For the first time in her 89 years, Mary Herrick only has to walk several yards out her front door to mail her letters.
Her home on Bath Street is now the backdrop to a new post office box in Alplaus. The boxy ones that you step up to, pull down the lid, and slip envelopes into.
Residents of the tiny hamlet never wanted the convenience.
They wanted to keep their old post office in the center of the hamlet, the one that had been around since 1888 and contained relics of their community’s history — aging photographs on the wall, two hand-painted murals of the homes and fire house and post office lining Alplaus Avenue, otherwise known as Main Street, USA.
“You’d go for five minutes and end up spending an hour,” was how many residents recalled their trips to the post office.
They wanted to keep meeting up every morning to drop off or collect their mail from their own individual cubbyhole. They wanted to keep greeting Kathy Boyle, postmaster of 10 years, sipping coffee and catching up on the latest news.

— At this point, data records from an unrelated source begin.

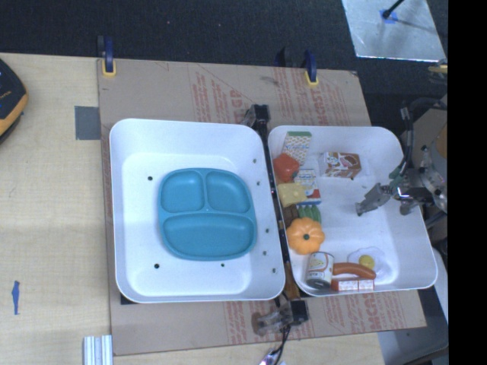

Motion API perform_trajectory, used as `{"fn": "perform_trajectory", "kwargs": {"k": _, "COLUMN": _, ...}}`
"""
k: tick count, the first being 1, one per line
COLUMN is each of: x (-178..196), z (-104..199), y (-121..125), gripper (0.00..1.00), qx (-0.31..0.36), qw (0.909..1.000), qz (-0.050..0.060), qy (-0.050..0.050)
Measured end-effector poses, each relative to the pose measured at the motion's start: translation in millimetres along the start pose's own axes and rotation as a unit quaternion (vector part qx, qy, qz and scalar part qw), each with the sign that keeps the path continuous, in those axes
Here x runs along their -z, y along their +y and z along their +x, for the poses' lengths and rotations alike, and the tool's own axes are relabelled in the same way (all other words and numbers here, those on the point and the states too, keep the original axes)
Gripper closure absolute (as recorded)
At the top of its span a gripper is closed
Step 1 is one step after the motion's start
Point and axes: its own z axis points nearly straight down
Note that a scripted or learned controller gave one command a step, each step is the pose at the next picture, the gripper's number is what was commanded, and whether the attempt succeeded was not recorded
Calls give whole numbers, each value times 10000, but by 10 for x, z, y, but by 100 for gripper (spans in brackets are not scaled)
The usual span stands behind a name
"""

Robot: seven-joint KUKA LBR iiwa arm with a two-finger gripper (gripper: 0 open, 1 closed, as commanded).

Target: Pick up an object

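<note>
While our end effector point(378, 198) hangs over the right bin point(407, 238), grip state unclear, we see the snack packet point(340, 165) just up-left, pumpkin point(305, 236) farther left.

Right bin point(411, 242) carries the lot, mostly along its left wall: a carton point(297, 144) at the top, red piece point(286, 166) below it, yellow block point(291, 195), then an orange pumpkin point(305, 236). Near the front, a can point(319, 268) beside a hot dog point(354, 271). A brown-and-white packet point(340, 165) lies apart, toward the back.
</note>
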Motion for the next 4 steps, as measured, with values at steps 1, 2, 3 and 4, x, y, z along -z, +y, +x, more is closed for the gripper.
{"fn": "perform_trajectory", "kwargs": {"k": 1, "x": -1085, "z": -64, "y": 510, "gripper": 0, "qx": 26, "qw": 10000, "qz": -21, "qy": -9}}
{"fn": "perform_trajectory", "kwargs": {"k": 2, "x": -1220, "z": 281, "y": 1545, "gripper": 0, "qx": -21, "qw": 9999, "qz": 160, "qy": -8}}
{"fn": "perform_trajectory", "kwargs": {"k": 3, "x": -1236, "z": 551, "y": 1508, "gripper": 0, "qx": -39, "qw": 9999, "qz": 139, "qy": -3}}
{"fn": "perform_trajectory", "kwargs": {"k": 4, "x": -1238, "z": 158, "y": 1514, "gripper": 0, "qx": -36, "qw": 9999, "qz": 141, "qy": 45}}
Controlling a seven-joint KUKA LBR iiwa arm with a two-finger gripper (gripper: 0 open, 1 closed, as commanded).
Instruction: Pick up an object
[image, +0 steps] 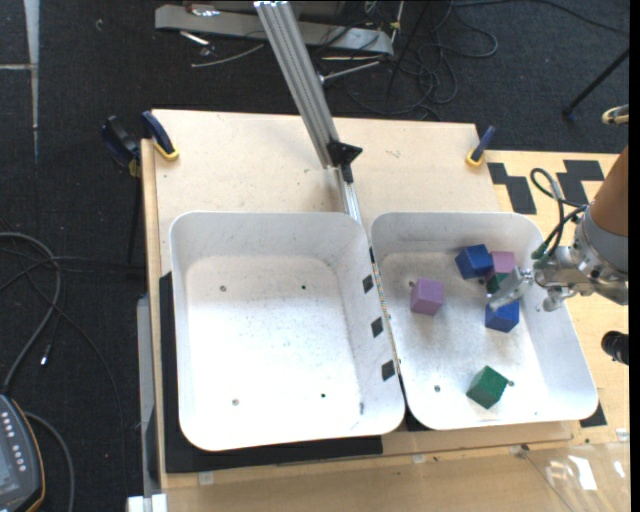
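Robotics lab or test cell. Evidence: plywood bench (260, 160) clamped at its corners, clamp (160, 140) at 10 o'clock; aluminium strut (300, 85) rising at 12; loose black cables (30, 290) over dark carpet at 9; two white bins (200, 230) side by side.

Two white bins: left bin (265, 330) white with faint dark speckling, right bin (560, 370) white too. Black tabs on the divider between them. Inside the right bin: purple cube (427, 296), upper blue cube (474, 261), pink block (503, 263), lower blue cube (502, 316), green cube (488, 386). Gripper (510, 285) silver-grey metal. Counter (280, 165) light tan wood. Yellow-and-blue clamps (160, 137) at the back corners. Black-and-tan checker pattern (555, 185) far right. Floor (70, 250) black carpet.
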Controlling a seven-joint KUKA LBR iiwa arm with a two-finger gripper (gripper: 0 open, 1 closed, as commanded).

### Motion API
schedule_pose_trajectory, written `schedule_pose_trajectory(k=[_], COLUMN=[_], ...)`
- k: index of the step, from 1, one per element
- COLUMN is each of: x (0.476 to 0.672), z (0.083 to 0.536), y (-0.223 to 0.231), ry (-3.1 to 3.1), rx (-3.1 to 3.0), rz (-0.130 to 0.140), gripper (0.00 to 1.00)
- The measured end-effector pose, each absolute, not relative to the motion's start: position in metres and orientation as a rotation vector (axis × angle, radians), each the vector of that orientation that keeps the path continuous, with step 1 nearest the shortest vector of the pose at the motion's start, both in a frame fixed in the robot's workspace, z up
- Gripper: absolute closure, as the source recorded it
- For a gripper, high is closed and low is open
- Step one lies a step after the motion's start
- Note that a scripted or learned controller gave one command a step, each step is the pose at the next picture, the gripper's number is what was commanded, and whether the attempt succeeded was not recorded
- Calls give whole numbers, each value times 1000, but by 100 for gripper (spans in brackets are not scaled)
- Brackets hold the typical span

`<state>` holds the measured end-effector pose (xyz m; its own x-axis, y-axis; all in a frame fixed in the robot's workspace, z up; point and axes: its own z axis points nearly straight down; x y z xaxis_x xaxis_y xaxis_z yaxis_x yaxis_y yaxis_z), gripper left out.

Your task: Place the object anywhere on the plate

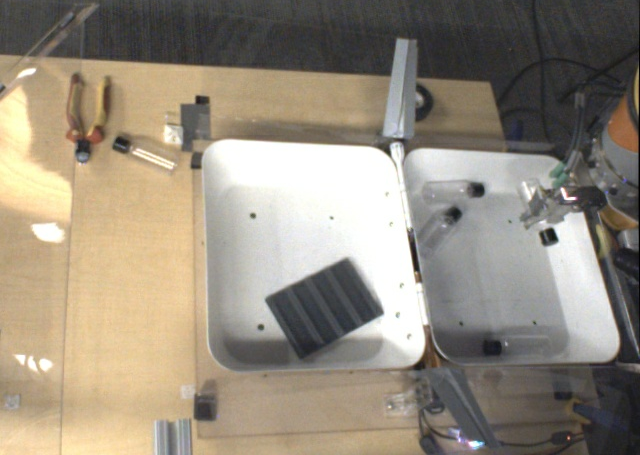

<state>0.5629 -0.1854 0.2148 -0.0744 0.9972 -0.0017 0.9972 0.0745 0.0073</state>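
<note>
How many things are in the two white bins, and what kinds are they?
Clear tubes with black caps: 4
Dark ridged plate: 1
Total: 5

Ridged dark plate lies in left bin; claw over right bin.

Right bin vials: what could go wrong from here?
1. The clear vials in the right bin are see-through and lie loose; they may roll or slip out of a pinch.
2. The end effector is near the bin's right wall, so a clipped rim is possible.
3. The dark ridged plate lies tilted in the left bin; a dropped vial may roll off.
</note>
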Motion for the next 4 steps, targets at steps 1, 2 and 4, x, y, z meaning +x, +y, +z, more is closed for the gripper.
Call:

They never wanted to see its doors close Jan. 6, after a new contract between the U.S. Postal Service and a labor union forced its closure and transferred the work to the Rexford branch.
So on Saturday, about two dozen members of the community met at Samuel’s Café for food and casual conversation and then walked the block to the emptied-out post office, where they shared memories and offered suggestions for the building.
Residents suggested moving artifacts from the building and its murals into the fire house next door, but few had ideas for re-use of the building, which is owned by the Alplaus Fire Department.
Many didn’t know how to answer whether the loss could be filled. But Elizabeth Burke did.
“No,” she said firmly. “What happened was, especially after 9/11, everybody went to the post office. It was just like this security blanket. If you stayed around there long enough, it was just such a warm lovely community that everybody is just sad to see go.”
She worked there part time, filling in for Boyle occasionally.
When Andy Gilpin moved to his new home in the little hamlet in 2005, the seller’s lawyer offered him the best piece of advice he could receive.
“He said, ‘Hey, you have to get a post office box at the post office,’” recalled Gilpin, who is now president of the Alplaus Residents Association.
“I don’t know what a post office box even is,” Gilpin told him. “I’ve never had one before.”
socializing
The act of socializing at the local post office was never a relic from a bygone era for the residents of Alplaus. Too much had happened there. Too much was shared there to pass it over for modernity.
The little handle on the wooden column by the front steps was still there for Herrick to grab onto and hoist herself up the steps.
“There was a group of us when I first came to Alplaus,” she said. “I lived on Hill Street while we were building our house on Bath Street. And a group of us, we used to meet every morning and we would walk to the post office. And it was just a fun thing to do.”
She would later point out a sepia photo adorning the wall taken in the late 1940s or early 1950s of herself and the hamlet’s most famous residents: the Vonneguts.
Kurt Vonnegut, the American fiction writer who used to work at General Electric, lived with his wife and childhood sweetheart Jane Marie Cox and their daughter Edith on Hill Street. He used to work at the Alplaus Fire House, and urged others in the community to do the same.
Vonnegut also used to write upstairs at Cheney’s, where the post office moved temporarily from 1987 to 1999. And word is he carved his name on the underside of a desk there.
Herrick was good friends with the Vonneguts, and the house they lived in is well known.
“Everybody has a different story about it, about what was meaningful to them,” said Gilpin. “It was really just central to the community. Everybody went there for their mail. Everybody got together there. It was kind of our community center and just a real connection to everybody.”
dog treats
One resident recalled the days when they used to help out at the post office — something you’d probably go to jail for now, she laughed. Christmas cards used to pour in during the holiday season because stamps were still so cheap, and they’d help sort the mail until 9 at night.
Another resident remembered the dog treats Kathy always kept inside.
One woman met her future husband at the building. She always visited, with no interest in mail whatsoever but for the guy who lived upstairs.
One man recalled a time his daughter and he were driving through another part of Schenectady County. She pointed out the window and asked him what all the black things were next to people’s front doors.
“Those are mailboxes,” he said.
Her reply was instinctual.
“You mean not everybody goes to the post office to get their mail?”